Just finished press testing and inkjet transfer printed with Sublimation Ink on AccuPlot paper.

I pressed to 100% Cotton, white, using DuraCotton 98 as a first step.

I had problems with Accuplot in the past on Cotton using the same method with a previous generation of DC, but the 98 version works great, (if you can get the colors right on your inkjet...)

Anyway, the pressing looks great, now its off to the wash !

It's a T-Shirt kinda world out there...

Paul


----------



## cprvh (Jan 23, 2006)

Paul

I have played with this here as well and just haven't found the right combination. My colors were very dull, just didn't have the pop like on poly. May I ask your time/temp for pressing the transfer?


----------



## DyeRex06 (Dec 4, 2006)

Hi Ron,

Yes, I used 405º F, 12-16 seconds on the initial pressing of DuraCotton 98, and 45 seconds on the second pressing of the sublimation transfer, both with medium to heavy pressure.

I agree with you, that the color using AccuPlot was far inferior to the high release paper that I initially tested. I only wanted to confirm that it does transfer correctly. A previous generation of the DuraCotton 98 would only work with high release, and Accuplot was an absolute failure with it. But it does work with DuraCotton 98, (dull color aside).

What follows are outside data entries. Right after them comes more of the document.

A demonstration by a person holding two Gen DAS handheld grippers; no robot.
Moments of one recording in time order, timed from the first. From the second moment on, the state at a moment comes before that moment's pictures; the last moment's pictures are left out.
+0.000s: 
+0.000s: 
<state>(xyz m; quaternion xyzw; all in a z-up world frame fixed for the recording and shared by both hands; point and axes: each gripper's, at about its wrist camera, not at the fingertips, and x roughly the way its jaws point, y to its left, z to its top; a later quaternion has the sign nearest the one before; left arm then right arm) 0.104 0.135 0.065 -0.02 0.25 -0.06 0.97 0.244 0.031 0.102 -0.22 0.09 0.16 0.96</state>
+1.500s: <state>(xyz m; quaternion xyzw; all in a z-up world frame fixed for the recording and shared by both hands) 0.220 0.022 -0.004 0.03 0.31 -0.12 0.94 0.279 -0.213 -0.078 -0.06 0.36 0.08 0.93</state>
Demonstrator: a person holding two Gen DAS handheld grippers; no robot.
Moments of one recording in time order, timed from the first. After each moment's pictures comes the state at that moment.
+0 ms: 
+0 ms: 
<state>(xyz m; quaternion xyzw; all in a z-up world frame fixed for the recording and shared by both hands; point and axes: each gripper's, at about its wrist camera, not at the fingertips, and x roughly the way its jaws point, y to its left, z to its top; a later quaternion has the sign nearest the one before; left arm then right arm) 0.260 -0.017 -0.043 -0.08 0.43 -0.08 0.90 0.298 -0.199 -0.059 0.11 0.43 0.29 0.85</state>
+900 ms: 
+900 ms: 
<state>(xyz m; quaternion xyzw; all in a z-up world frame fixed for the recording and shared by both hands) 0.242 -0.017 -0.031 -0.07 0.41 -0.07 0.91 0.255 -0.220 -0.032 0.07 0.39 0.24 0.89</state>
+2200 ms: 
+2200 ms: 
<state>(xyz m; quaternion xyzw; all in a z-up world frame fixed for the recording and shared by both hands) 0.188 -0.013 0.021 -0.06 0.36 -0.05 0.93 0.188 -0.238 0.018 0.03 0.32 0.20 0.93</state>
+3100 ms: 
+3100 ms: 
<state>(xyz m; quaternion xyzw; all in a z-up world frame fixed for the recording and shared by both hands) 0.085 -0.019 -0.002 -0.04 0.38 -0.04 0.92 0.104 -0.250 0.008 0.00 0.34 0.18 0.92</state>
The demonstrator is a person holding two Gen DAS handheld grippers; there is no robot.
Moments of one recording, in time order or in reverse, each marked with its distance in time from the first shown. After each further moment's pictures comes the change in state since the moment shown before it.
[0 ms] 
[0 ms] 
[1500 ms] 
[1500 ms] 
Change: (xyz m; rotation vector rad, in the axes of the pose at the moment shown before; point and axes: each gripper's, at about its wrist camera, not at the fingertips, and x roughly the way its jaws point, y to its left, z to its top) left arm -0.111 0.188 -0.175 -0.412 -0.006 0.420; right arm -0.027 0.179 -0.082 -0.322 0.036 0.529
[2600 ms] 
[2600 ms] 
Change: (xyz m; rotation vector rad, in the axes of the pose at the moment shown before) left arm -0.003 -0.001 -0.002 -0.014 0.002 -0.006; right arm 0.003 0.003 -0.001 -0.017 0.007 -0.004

If you need high release paper, I know where you can get it, and for under $.20 per letter size. Letter and legal size available, 11x17 not available. With a high release paper you may be able to use less ink, and still get "poly" quality color. I sure did with my testing and am very impressed.

If you have more questions or need more help, call the number on your sample pack liturature and we can speak directly about it.

Thanks

Paul


----------



## binki (Jul 16, 2006)

Nice to know Paul. We have the Accuplot paper that we use for hard items but I didn't like it for fabrics. I used it with your DuraCotton98 as a pre-press on a 50/50 shirt for the Accuplot and the results were 1000% better.


----------



## periscope (Sep 14, 2006)

I use high release paper with Duracotton 98 and it does a great job. I have quite a bit in stock at .20 for letter, .30 for legal and .40 for 11" x 17". I use Accuplot for hard goods only.


----------